• **YOUR ASSIGNMENT**:
Print the lines below word for word, beginning with the first and ending with the line that holds "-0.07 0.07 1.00", and skip every picture.

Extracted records

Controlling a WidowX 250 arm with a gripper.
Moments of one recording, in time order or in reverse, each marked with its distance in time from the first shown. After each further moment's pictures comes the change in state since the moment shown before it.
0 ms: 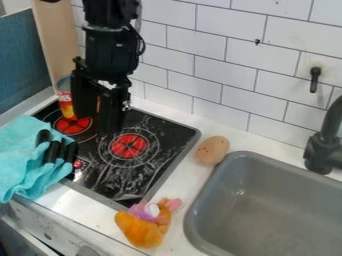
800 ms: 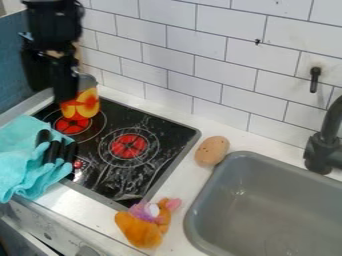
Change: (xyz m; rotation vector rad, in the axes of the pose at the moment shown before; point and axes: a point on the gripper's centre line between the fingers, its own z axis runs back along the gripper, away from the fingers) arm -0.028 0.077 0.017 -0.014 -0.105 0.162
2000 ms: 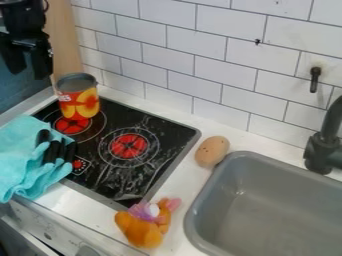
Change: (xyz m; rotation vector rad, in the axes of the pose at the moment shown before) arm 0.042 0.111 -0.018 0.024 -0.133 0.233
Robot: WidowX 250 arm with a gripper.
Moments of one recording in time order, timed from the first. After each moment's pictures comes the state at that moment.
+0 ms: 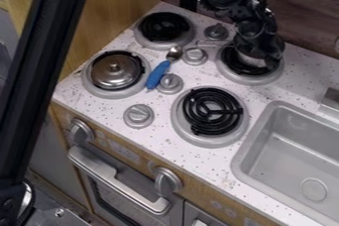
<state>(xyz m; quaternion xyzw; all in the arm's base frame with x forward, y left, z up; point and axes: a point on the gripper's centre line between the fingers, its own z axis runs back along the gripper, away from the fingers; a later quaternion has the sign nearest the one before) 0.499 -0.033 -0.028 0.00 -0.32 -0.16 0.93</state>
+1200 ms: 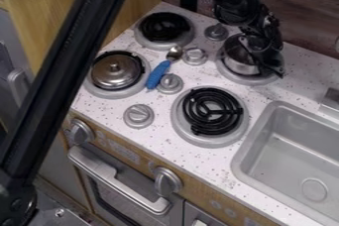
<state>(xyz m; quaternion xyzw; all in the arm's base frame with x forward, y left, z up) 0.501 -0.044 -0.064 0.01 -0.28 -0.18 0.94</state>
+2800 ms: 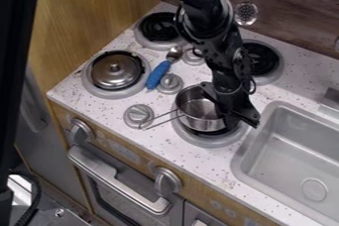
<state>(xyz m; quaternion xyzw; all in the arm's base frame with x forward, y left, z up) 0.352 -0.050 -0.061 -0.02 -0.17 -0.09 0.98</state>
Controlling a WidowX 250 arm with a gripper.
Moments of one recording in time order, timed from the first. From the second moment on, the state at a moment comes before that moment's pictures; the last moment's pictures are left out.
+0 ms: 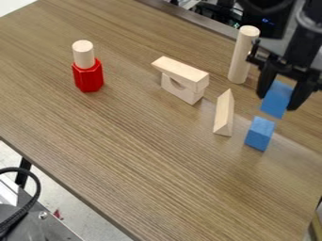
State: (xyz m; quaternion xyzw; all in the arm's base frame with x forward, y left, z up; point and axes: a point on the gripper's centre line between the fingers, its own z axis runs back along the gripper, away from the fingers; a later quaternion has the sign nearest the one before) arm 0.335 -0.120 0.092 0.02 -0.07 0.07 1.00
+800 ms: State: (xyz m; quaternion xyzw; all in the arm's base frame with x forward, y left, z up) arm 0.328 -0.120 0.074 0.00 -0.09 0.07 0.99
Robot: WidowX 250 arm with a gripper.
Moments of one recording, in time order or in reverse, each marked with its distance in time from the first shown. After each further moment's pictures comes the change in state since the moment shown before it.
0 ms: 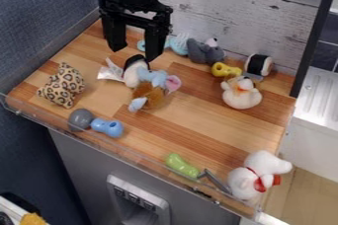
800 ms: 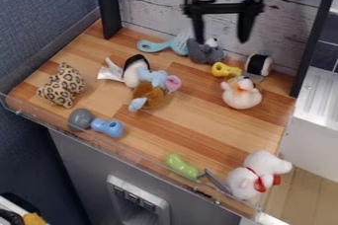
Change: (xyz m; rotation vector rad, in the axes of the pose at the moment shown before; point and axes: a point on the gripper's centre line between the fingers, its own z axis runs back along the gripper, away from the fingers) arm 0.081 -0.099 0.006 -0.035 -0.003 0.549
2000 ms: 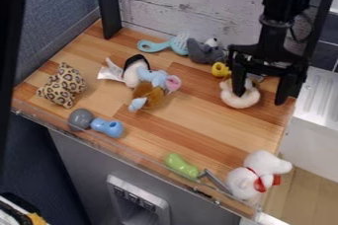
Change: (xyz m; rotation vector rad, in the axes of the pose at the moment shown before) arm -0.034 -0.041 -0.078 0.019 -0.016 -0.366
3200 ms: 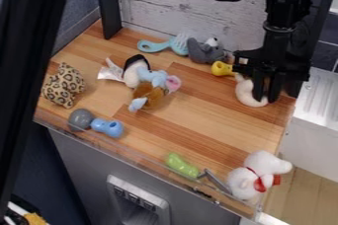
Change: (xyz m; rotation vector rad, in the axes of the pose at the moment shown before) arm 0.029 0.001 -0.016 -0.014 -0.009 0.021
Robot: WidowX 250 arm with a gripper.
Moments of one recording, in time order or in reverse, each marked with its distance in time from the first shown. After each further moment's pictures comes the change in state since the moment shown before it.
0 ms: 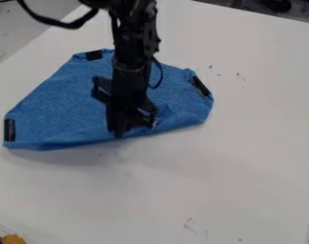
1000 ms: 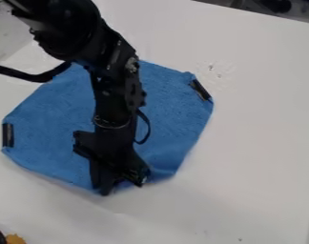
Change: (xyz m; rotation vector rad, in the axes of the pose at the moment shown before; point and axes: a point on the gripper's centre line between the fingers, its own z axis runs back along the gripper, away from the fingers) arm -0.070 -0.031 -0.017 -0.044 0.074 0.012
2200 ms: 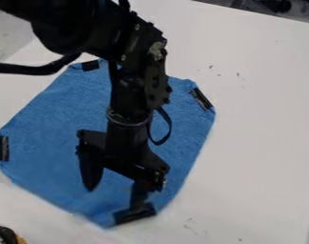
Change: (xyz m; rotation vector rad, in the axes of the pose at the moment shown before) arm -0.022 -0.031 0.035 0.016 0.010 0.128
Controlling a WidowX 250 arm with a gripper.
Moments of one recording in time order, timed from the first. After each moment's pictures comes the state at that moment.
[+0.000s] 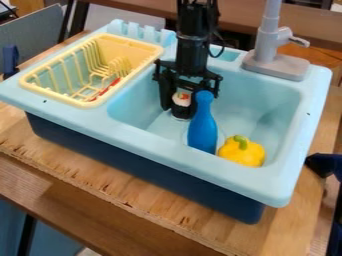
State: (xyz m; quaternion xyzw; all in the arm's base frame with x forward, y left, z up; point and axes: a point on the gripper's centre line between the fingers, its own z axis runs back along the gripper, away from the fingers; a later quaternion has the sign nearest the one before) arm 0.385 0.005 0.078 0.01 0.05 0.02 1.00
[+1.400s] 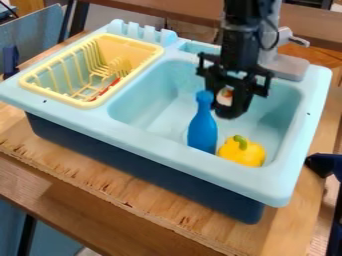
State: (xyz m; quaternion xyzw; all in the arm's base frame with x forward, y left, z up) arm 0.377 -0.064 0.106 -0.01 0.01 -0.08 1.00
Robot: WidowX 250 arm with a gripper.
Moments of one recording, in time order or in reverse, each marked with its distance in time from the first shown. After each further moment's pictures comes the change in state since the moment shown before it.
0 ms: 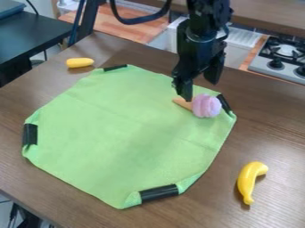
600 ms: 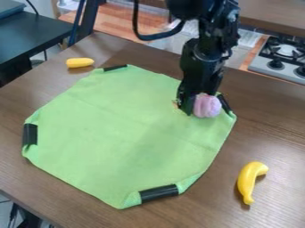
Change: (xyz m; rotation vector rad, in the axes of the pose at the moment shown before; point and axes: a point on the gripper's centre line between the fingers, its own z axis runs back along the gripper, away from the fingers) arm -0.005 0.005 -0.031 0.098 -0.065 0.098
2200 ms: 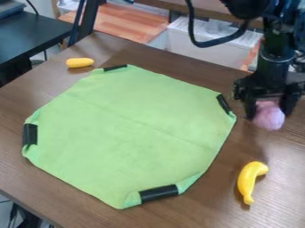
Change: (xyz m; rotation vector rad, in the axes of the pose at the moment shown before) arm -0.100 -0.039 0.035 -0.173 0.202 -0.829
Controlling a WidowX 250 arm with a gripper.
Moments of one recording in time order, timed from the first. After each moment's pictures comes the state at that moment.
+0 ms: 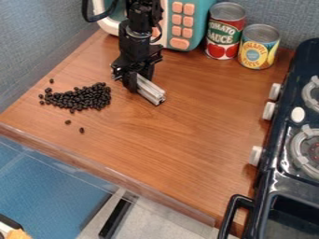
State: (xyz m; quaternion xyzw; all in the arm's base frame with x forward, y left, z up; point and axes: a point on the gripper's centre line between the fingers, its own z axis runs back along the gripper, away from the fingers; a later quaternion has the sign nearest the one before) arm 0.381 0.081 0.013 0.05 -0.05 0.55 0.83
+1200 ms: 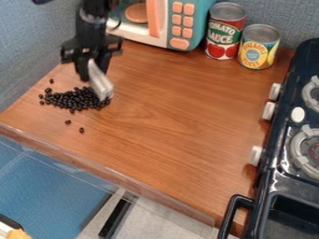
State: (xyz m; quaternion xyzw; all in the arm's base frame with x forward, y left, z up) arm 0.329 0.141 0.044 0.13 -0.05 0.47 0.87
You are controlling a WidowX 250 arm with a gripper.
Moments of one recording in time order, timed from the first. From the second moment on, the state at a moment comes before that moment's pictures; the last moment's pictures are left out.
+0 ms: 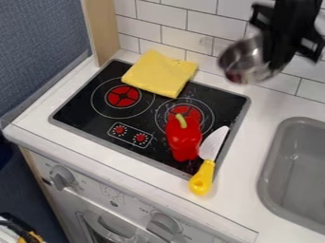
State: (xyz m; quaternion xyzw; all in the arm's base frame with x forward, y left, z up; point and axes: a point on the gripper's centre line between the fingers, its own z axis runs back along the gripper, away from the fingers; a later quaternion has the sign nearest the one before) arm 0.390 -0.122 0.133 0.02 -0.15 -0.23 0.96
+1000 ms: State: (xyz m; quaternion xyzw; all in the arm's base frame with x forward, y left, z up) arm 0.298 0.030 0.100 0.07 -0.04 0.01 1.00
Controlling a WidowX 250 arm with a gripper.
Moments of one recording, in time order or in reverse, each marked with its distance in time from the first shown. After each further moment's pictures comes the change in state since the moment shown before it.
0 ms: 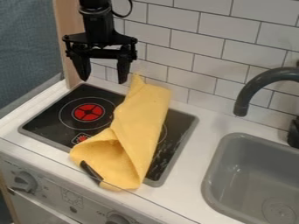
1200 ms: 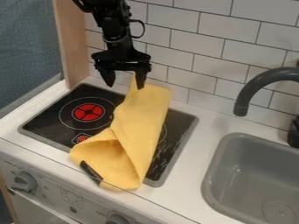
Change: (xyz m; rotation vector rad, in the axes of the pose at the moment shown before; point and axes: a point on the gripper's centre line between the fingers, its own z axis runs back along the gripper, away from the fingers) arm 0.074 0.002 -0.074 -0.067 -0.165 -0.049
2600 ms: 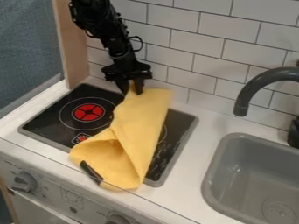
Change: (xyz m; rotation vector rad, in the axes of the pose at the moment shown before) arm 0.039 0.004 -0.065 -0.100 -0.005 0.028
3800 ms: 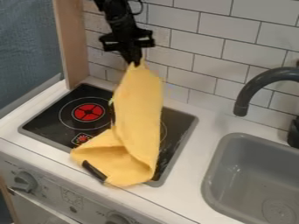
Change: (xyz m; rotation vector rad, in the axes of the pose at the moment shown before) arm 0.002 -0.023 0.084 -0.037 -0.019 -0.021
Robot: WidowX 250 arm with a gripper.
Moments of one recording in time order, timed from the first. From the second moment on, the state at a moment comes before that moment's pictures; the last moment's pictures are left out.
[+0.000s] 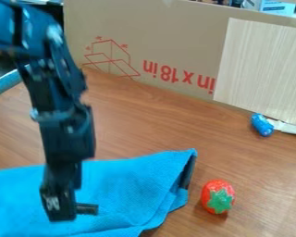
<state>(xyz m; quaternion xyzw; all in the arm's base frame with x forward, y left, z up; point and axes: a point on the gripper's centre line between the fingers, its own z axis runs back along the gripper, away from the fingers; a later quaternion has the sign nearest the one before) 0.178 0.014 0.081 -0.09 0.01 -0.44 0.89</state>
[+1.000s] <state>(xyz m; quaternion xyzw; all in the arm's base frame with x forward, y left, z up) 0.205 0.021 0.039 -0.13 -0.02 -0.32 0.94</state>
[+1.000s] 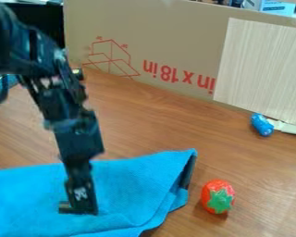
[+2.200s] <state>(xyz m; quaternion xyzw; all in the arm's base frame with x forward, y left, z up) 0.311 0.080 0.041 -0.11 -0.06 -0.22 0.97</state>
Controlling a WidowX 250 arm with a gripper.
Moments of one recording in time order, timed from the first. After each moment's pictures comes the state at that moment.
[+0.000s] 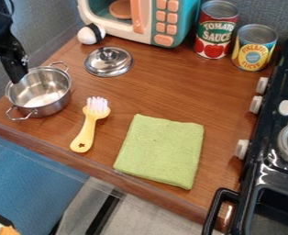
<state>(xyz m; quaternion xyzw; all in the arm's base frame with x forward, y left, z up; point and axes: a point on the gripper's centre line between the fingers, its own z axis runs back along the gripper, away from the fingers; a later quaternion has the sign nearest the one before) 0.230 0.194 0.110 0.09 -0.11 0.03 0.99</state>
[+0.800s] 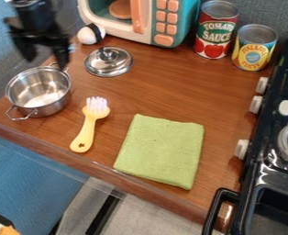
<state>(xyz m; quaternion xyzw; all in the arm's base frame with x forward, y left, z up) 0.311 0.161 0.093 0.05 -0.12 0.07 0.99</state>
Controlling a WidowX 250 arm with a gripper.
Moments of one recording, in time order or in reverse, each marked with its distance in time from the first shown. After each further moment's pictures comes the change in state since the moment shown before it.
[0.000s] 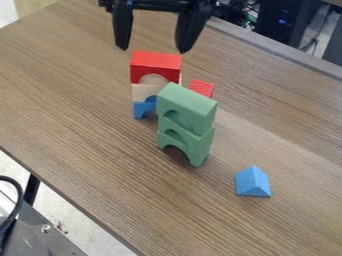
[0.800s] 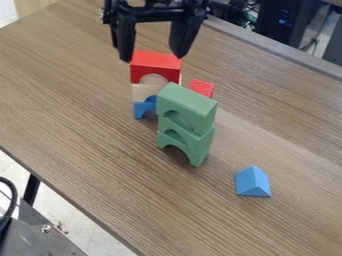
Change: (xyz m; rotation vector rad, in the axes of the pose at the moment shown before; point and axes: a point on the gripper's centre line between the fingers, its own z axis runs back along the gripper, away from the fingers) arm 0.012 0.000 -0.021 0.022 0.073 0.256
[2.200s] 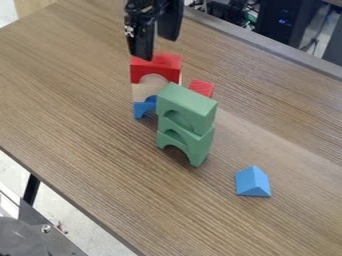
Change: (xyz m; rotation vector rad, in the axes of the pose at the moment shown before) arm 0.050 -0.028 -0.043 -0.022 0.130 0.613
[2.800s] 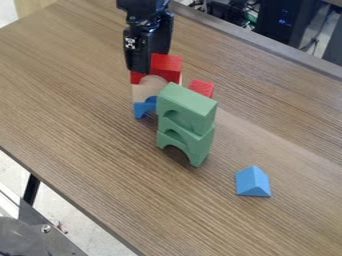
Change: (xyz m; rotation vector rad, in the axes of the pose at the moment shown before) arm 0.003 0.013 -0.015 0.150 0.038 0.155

• **EXPECTED ANSWER**:
Controlling a WidowX 250 arm with a gripper.
Moments of one recording, in time order or in reverse, each marked with its distance in time from the first shown. After each further moment's pictures comes the change in state since the moment shown before it.
0 ms: 
800 ms: 
Change: (xyz m; rotation vector rad, in the axes of the pose at the moment shown before; point and axes: a point on the gripper's centre line between the fingers, its own z axis runs back along the gripper, away from the fingers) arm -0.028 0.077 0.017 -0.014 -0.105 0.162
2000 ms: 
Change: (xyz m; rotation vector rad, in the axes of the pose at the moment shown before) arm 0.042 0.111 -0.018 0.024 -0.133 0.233
Robot: WidowX 250 arm with a gripper.
Moments of one recording in time order, timed from the first. After each moment's pictures comes the state at that moment.
+0 ms: 
<state>(xyz m; quaternion xyzw; all in the arm's base frame with x forward, y left, z up; point and axes: a point on the gripper's centre line between the fingers, its own z axis runs back along the gripper, away from the fingers; a later quaternion has the sign nearest the one before) 0.499 -0.033 -0.028 0.00 -0.32 -0.16 0.93</state>
+1200 ms: 
<state>(xyz m; quaternion xyzw; all in the arm's base frame with x forward, y left, z up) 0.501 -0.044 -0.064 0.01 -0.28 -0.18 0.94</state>
+2800 ms: 
<state>(xyz m; quaternion xyzw; all in the arm's base frame with x forward, y left, z up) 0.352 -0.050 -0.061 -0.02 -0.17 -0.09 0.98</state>
Controlling a WidowX 250 arm with a gripper.
Moments of one recording in time order, timed from the first. From the second moment on, the state at a moment comes before that moment's pictures; the last moment's pictures are left out.
+0 ms: 
State: (xyz m; quaternion xyzw; all in the arm's base frame with x forward, y left, z up; point and axes: a point on the gripper's centre line between the fingers, its own z axis runs back along the gripper, away from the fingers; a later quaternion has the sign nearest the one before) arm 0.335 -0.120 0.092 0.02 -0.07 0.07 1.00

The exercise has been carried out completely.